> **EXERCISE AIM**:
Although pictures appear in the records, the copy must leave them out and match everything else exactly.

> **RECORD EXCERPTS**:
▬▬▬▬▬▬▬▬▬▬
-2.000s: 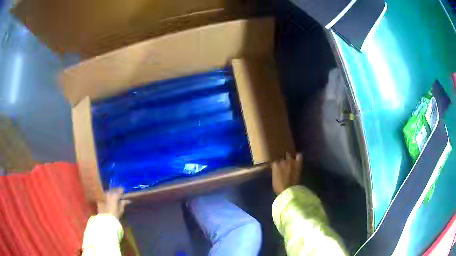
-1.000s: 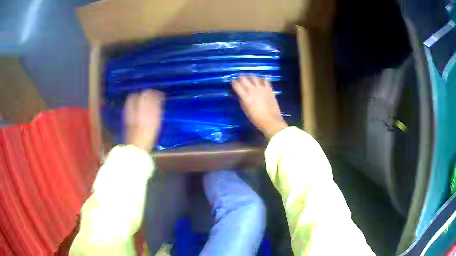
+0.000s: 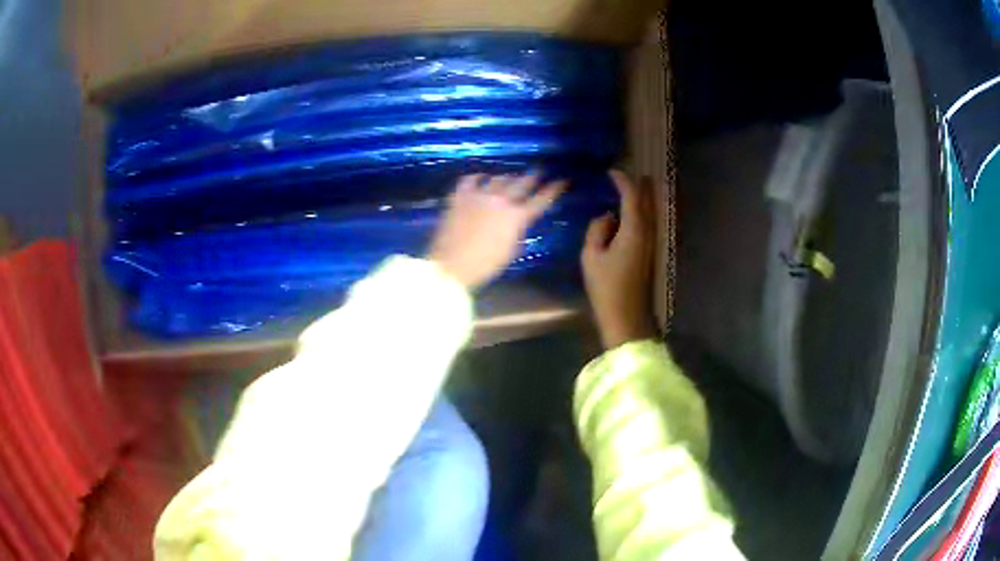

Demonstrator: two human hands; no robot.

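Observation:
An open cardboard carton (image 3: 515, 319) holds several shiny blue-film-wrapped panels (image 3: 329, 153) lying in rows. My left hand (image 3: 488, 225) is bare and reaches over the near side of the carton, its fingers spread on the blue film right of the middle; it grips nothing that shows. My right hand (image 3: 623, 258) is bare, at the carton's right inner wall, with thumb and fingers apart beside the right end of the panels. Its fingertips are partly in shadow.
A wavy red foam stack (image 3: 49, 384) stands left of the carton. The green-topped bench (image 3: 970, 274) curves along the right, with black strips (image 3: 943, 504) and a bit of green packet (image 3: 979, 411). A grey shape with a yellow piece lies between carton and bench. My knee is below.
My left hand has moved right across the blue panels. My right hand has moved from the panels to the carton's right side. The carton now shows further left and closer.

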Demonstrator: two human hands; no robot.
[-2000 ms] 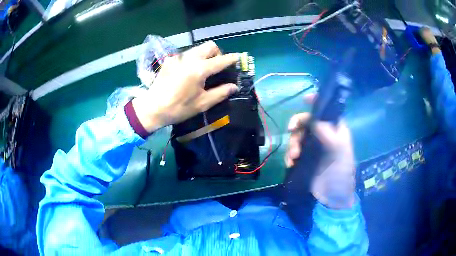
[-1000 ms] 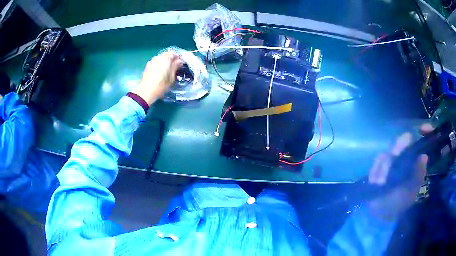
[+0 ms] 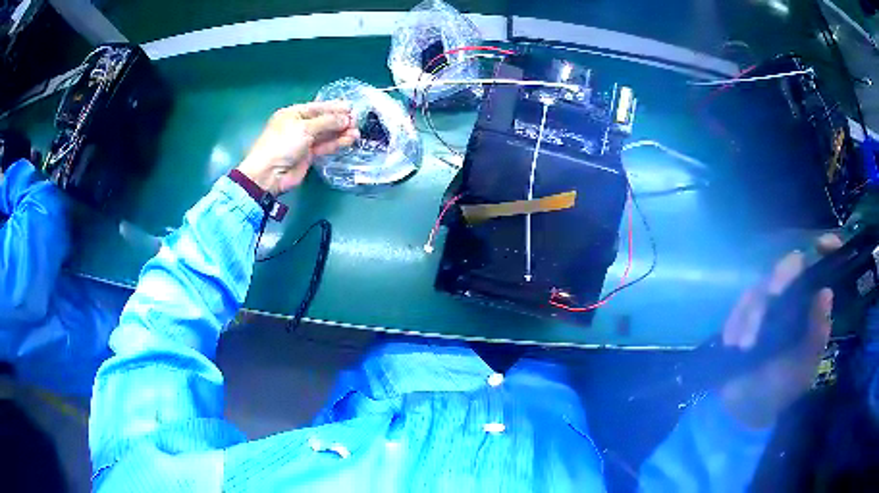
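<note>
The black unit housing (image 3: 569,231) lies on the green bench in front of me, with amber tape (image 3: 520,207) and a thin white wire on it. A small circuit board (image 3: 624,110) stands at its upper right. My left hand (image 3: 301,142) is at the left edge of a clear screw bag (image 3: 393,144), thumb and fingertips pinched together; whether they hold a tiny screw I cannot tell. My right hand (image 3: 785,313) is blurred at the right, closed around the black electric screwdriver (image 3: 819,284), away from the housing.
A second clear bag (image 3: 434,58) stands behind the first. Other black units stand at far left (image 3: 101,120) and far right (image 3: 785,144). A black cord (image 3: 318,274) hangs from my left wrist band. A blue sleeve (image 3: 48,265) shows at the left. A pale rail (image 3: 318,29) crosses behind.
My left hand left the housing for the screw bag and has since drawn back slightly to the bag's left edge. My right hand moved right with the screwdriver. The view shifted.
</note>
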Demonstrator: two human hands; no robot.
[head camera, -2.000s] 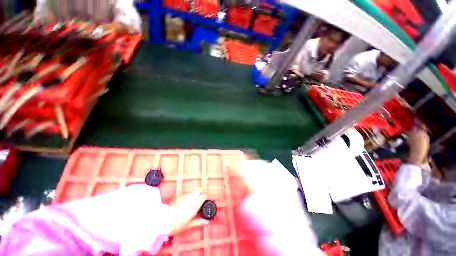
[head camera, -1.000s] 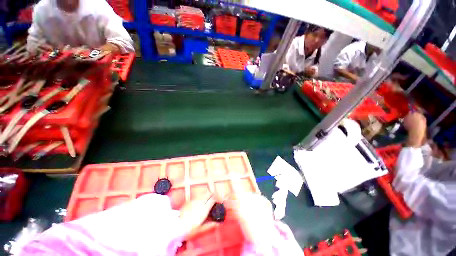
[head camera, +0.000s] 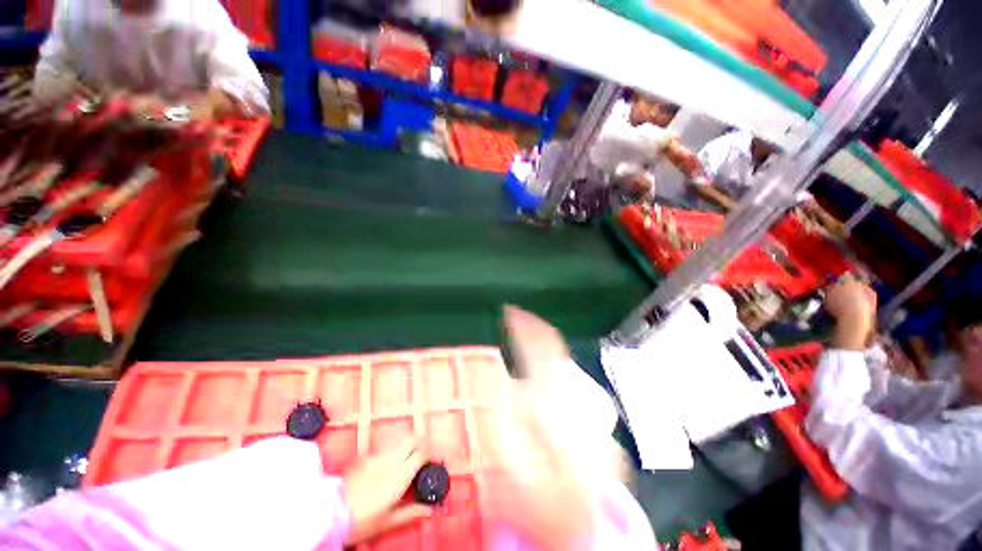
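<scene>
The orange-red parts tray (head camera: 232, 394) with square cells lies in front of me. My left hand (head camera: 386, 492) is over the tray and holds a black watch head (head camera: 432, 483) at its fingertips. Another black watch head (head camera: 306, 420) lies on the tray beyond my left sleeve. My right hand (head camera: 535, 393) is blurred, raised over the tray's right part. A dark shape shows at its fingers; I cannot tell whether it is held.
A stack of red trays with strapped watches (head camera: 129, 237) stands at left. A metal post (head camera: 743, 215) and white sheets (head camera: 657, 420) are at right. A green belt (head camera: 398, 258) runs beyond the tray. People in white coats sit at far left and right.
My right hand has moved up and away from the watch head in my left hand, which stays held over the tray. The view has shifted slightly.
</scene>
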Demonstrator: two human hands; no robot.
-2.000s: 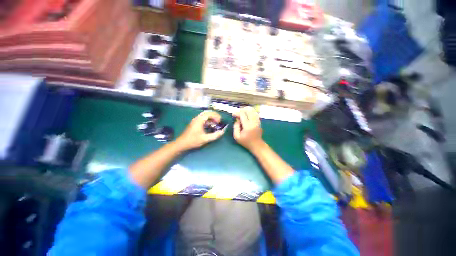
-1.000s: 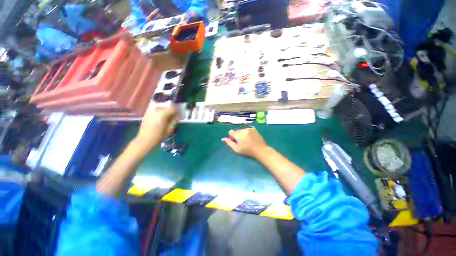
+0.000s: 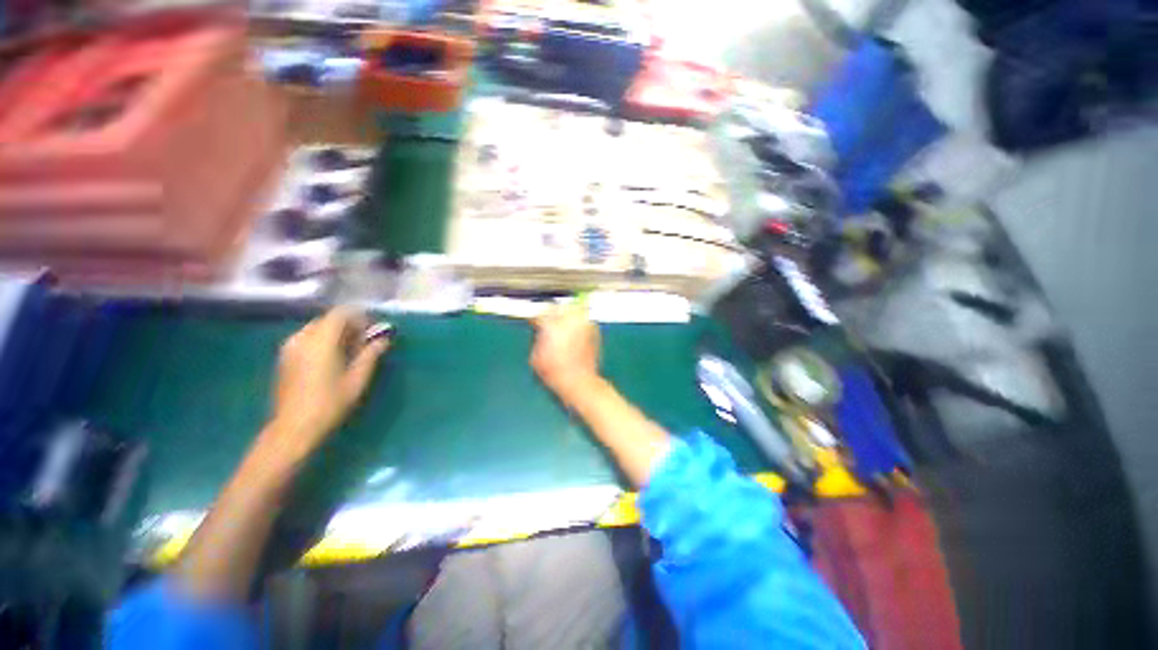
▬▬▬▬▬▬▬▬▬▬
> **SOLUTION TO THIS PROBLEM**:
-2.000s: 
-1.000s: 
+0.000s: 

Demonstrator: two human hands; no robot.

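Observation:
An open cardboard carton (image 3: 515, 319) holds several shiny blue-film-wrapped panels (image 3: 329, 153) lying in rows. My left hand (image 3: 488, 225) is bare and reaches over the near side of the carton, its fingers spread on the blue film right of the middle; it grips nothing that shows. My right hand (image 3: 623, 258) is bare, at the carton's right inner wall, with thumb and fingers apart beside the right end of the panels. Its fingertips are partly in shadow.
A wavy red foam stack (image 3: 49, 384) stands left of the carton. The green-topped bench (image 3: 970, 274) curves along the right, with black strips (image 3: 943, 504) and a bit of green packet (image 3: 979, 411). A grey shape with a yellow piece lies between carton and bench. My knee is below.
My left hand has moved right across the blue panels. My right hand has moved from the panels to the carton's right side. The carton now shows further left and closer.
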
Demonstrator: two human hands; no robot.
[-2000 ms] 
[-1000 ms] 
[+0 ms] 
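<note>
The black unit housing (image 3: 569,231) lies on the green bench in front of me, with amber tape (image 3: 520,207) and a thin white wire on it. A small circuit board (image 3: 624,110) stands at its upper right. My left hand (image 3: 301,142) is at the left edge of a clear screw bag (image 3: 393,144), thumb and fingertips pinched together; whether they hold a tiny screw I cannot tell. My right hand (image 3: 785,313) is blurred at the right, closed around the black electric screwdriver (image 3: 819,284), away from the housing.
A second clear bag (image 3: 434,58) stands behind the first. Other black units stand at far left (image 3: 101,120) and far right (image 3: 785,144). A black cord (image 3: 318,274) hangs from my left wrist band. A blue sleeve (image 3: 48,265) shows at the left. A pale rail (image 3: 318,29) crosses behind.
My left hand left the housing for the screw bag and has since drawn back slightly to the bag's left edge. My right hand moved right with the screwdriver. The view shifted.
</note>
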Demonstrator: two human hands; no robot.
[head camera, -2.000s] 
[head camera, -1.000s] 
[head camera, +0.000s] 
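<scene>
The orange-red parts tray (head camera: 232, 394) with square cells lies in front of me. My left hand (head camera: 386, 492) is over the tray and holds a black watch head (head camera: 432, 483) at its fingertips. Another black watch head (head camera: 306, 420) lies on the tray beyond my left sleeve. My right hand (head camera: 535, 393) is blurred, raised over the tray's right part. A dark shape shows at its fingers; I cannot tell whether it is held.
A stack of red trays with strapped watches (head camera: 129, 237) stands at left. A metal post (head camera: 743, 215) and white sheets (head camera: 657, 420) are at right. A green belt (head camera: 398, 258) runs beyond the tray. People in white coats sit at far left and right.
My right hand has moved up and away from the watch head in my left hand, which stays held over the tray. The view has shifted slightly.
</scene>
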Demonstrator: two human hands; no robot.
-2.000s: 
-1.000s: 
+0.000s: 

Nothing further belongs to this answer.